Il y a une empathie de la part des créateurs de contenus pour les nouvelles formes de narration. Exemple : Steven Soderbergh qui co-produit une fiction. HBO propose une nouvelle façon de vivre une histoire et de la partager.
2- La réalité virtuelle
Les lunettes immersives ont donné de beaux exemples de créations innovantes :
- The Expense (SyFy)
- The Insiders (un film d’horreur américain). La distribution a organisé une séance en amont dans un cinéma
- Les Video Music Awards de MTV. La technologie permettait d’être virtuellement en direct sur le tapis rouge de l’évènement
3- Slow Moscau
Un projet en partenariat avec France 4, initié suite à l’expérience Tokyo Reverse qui avait été remarquée et suivie. A la clé, un succès de la stratégie digitale car l’audience web égalait l’audience TV. Dans ce cas, c’est la télévision qui jouait le rôle de second écran.
Nouvelle expérience immersive avec Slow Moscau qui se présente comme un projet purement transmédia. Toutes les 10 minutes, le comédien prend une photo qui sera visible sur les réseaux sociaux seulement, précisément sur Snapchat.
Enfin, Antoine Allard nous présente les Nouvelles écritures de France Télévisions, un département à mi-chemin entre le digital et les programmes, même si tous les projets n’ont pas vocation à être diffusés à la télévision.
Depuis sa création il y a quatre ans, le département évolue et ses acteurs pensent aujourd’hui que le premier écran c’est le téléphone portable.
Les nouvelles écritures accompagnent les programmes de l’écriture à la mise sur le marché, c’est-à-dire la distribution. Il y a trois grands types d’activités :
- Le transmédia
Penser les programmes TV avec des contenus dans un univers narratif donné qui se déploient sur plusieurs médias. Prolongement de l’expérience.
- La plateforme IRL (« in real life »)
Le mot d’ordre : créativité. Elle met en avant des formats qui commencent à être connus
- Le développement d’outils numériques pour la recherche narrative
Des expériences innovantes comme par exemple « Wei or die » qui est une plongée dans un weekend d’intégration qui tourne mal. La police récupère toutes les vidéos qui ont été produites par les téléphones portables des personnes présentes pour reconstituer la soirée. Pour le consommateur, un format participatif grâce auquel il peut créer sa version personnelle de l’histoire.
Antoine Allard note que la réalité augmentée est très investie par les jeux vidéos mais intéresse aussi son département.
Les nouvelles écritures ont été contactées par un grand photoreporter de guerre qui souhaite trouver de nouveaux moyens, plus connectés, pour engager une mobilisation citoyenne. Il souhaite utiliser la réalité augmentée pour recueillir son travail.
Autre projet : un casque qui propulse le consommateur dans une zone de combats ancestraux. Vous vous trouvez au milieu de l’affrontement. A terme, le dispositif peut être amené sur des zones de conflits actuels.

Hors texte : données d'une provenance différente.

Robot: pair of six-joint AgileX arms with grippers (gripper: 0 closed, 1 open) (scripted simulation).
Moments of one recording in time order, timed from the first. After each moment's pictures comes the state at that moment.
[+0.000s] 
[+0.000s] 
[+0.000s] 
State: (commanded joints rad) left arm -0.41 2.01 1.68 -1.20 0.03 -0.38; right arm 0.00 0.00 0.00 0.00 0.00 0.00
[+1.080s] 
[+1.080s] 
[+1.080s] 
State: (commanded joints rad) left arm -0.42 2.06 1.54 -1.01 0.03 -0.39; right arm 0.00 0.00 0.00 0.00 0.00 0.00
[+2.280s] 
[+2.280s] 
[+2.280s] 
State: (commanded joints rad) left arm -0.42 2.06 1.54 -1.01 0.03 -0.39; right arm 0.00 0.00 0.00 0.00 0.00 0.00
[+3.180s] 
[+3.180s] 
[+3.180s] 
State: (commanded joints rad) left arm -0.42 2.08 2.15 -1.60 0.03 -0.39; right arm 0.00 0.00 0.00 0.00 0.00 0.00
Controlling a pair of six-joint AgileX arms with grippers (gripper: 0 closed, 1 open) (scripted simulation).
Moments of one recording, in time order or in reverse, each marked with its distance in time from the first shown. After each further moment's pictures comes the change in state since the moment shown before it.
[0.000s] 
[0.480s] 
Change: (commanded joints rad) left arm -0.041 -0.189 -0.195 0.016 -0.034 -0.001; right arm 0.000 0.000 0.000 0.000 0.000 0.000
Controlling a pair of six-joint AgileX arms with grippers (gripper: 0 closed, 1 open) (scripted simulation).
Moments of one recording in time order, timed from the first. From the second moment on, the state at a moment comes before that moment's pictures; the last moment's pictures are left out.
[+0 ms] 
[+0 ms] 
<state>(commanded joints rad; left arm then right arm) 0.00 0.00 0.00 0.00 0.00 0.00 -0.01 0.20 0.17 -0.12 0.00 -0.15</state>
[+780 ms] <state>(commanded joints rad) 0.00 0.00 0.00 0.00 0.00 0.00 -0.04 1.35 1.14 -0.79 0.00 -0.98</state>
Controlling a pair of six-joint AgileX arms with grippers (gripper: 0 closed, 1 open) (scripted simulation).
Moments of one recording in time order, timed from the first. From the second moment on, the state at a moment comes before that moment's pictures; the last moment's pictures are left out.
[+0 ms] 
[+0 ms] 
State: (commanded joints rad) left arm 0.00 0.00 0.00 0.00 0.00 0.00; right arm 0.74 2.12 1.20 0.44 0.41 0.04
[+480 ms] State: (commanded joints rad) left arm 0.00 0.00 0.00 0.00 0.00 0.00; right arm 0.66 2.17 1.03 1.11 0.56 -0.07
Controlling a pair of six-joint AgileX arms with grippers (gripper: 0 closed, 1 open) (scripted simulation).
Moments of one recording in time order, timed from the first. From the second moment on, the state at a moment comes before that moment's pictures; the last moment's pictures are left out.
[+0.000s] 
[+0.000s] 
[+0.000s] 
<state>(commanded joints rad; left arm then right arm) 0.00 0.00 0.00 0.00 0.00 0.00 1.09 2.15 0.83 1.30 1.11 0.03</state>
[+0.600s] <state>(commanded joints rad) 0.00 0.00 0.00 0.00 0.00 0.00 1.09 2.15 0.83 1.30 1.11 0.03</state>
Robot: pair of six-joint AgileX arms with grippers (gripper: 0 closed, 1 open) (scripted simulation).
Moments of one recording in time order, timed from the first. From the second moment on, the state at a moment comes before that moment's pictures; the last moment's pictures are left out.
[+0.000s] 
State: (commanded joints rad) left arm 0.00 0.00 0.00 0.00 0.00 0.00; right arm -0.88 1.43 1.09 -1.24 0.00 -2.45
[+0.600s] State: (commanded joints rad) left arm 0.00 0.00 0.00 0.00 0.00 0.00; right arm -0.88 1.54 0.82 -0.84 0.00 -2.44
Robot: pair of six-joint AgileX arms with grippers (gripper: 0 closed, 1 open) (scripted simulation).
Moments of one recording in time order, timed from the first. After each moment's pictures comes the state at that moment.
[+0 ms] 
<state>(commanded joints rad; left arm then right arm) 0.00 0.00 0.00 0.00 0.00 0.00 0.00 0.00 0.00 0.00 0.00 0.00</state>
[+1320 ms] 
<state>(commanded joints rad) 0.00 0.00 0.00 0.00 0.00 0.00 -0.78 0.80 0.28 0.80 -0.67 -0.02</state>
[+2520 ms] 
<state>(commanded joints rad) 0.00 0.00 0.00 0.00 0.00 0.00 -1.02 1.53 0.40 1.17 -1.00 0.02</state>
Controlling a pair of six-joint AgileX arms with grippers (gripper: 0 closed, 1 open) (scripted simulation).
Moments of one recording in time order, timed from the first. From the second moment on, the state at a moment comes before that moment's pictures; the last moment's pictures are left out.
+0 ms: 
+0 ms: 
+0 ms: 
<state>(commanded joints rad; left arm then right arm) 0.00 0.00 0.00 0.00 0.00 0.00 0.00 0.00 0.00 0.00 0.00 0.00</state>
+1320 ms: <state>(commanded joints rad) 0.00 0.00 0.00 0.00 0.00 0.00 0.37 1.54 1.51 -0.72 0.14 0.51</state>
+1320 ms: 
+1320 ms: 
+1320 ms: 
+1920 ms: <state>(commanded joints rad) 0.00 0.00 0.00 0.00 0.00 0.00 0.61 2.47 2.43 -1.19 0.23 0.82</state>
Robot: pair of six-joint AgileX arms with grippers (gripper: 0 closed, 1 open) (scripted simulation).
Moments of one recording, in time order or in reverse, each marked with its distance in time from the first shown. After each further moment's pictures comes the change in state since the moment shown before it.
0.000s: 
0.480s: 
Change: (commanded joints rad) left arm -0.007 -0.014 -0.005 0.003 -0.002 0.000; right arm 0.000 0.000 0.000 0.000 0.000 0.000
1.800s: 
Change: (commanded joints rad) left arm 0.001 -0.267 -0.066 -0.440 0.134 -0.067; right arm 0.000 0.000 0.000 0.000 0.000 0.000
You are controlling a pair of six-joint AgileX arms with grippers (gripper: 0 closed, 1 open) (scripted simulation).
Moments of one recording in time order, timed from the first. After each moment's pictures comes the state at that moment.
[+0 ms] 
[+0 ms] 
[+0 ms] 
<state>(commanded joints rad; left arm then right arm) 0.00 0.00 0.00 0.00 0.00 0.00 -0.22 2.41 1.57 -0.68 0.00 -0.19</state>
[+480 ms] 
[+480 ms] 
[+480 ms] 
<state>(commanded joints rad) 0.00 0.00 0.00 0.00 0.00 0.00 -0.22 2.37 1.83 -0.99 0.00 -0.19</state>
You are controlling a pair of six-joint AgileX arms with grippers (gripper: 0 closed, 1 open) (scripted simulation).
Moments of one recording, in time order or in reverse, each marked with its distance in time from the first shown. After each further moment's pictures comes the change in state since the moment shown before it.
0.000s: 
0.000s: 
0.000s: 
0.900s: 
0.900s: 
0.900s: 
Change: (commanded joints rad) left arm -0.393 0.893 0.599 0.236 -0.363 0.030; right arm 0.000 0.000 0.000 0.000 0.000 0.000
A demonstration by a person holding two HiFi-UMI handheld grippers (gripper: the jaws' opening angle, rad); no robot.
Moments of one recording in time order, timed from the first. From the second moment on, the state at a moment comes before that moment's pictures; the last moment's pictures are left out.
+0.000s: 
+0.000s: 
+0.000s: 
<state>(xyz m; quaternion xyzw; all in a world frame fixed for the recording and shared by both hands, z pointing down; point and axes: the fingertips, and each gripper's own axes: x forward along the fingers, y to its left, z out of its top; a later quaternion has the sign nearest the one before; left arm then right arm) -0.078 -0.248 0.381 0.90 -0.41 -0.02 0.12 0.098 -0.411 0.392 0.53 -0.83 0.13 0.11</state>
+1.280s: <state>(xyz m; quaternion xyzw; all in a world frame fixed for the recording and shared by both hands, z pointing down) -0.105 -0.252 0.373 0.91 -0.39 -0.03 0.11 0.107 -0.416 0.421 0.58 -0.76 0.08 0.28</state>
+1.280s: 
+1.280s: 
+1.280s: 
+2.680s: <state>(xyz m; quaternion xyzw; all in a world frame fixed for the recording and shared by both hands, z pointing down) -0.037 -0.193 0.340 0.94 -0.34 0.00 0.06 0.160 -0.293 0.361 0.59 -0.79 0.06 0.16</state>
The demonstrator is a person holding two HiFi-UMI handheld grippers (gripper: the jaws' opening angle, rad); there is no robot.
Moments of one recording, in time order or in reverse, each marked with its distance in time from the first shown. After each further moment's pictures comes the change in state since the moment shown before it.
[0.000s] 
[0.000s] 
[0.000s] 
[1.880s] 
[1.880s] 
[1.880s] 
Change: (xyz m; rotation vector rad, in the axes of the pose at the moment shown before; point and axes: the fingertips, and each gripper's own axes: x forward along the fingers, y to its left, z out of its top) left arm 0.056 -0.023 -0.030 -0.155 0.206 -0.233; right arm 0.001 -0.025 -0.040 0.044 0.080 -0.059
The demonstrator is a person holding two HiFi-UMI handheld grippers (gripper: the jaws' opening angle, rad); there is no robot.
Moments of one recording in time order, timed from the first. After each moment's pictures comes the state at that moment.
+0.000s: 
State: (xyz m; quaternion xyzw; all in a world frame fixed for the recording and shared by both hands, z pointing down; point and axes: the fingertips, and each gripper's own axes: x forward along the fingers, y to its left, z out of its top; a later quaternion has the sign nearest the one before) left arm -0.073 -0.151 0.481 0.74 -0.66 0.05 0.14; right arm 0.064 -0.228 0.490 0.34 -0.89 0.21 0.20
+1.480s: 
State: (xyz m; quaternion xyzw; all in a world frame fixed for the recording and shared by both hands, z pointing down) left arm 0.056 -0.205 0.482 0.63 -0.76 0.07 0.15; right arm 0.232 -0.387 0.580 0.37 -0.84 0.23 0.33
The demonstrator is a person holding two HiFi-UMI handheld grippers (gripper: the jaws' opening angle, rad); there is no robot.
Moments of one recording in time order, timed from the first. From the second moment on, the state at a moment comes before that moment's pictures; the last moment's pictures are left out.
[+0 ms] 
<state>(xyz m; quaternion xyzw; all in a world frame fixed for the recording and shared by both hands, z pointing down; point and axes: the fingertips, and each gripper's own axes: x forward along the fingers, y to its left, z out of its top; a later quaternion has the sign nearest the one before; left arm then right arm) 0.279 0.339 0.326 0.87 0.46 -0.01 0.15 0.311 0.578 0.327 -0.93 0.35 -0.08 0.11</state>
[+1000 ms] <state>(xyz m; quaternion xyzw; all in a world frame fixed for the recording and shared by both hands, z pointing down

Dernier projet : le programme 360@ diffusé à partir du 17 octobre sur France 5. Deux animateurs visitent cinq grandes destinations dans le monde, des circuits hors des sentiers battus. Le téléspectateur pourra voir ce qui se passe tout autour grâce à la captation 360 et un dispositif sur son smartphone. L’idée est de sortir le programme de la télévision et le placer tout autour de nous.
En fin de session, une question est posée concernant le volume de digitalsérie proposé par CanalPlay.
Jean-Marc Lacarrere indique que le but est d’avoir une nouvelle digitalserie tous les 15 jours (en comptant les achats, les formats de la filiale de production et la coproduction/pré-achat de canal+). Environ 20 séries par an. Abordant tous les thèmes, pas dans un format sketch, mais un dispositif plus addictif.
Une rentrée riche en nouveautés. Une rentrée à la fois digitale et télévisuelle. Aujourd’hui tous les formats sont audiovisuels et numériques linéaires et non linéaires, que ce soit pour la tablette ou le mobile. Les intervenants de la table ronde ont mis en lumière les liens de plus en plus étroits entre audiovisuel et numérique. Une complémentarité recherchée et stimulée car elle sert aussi bien les contenus, qu’elle répond aux usages. Prochaine séance en Octobre. Le Club devrait être associé à un événement organisé conjointement par les Ministères de la Culture et de la Communication et le Ministère du Travail et de l’Emploi.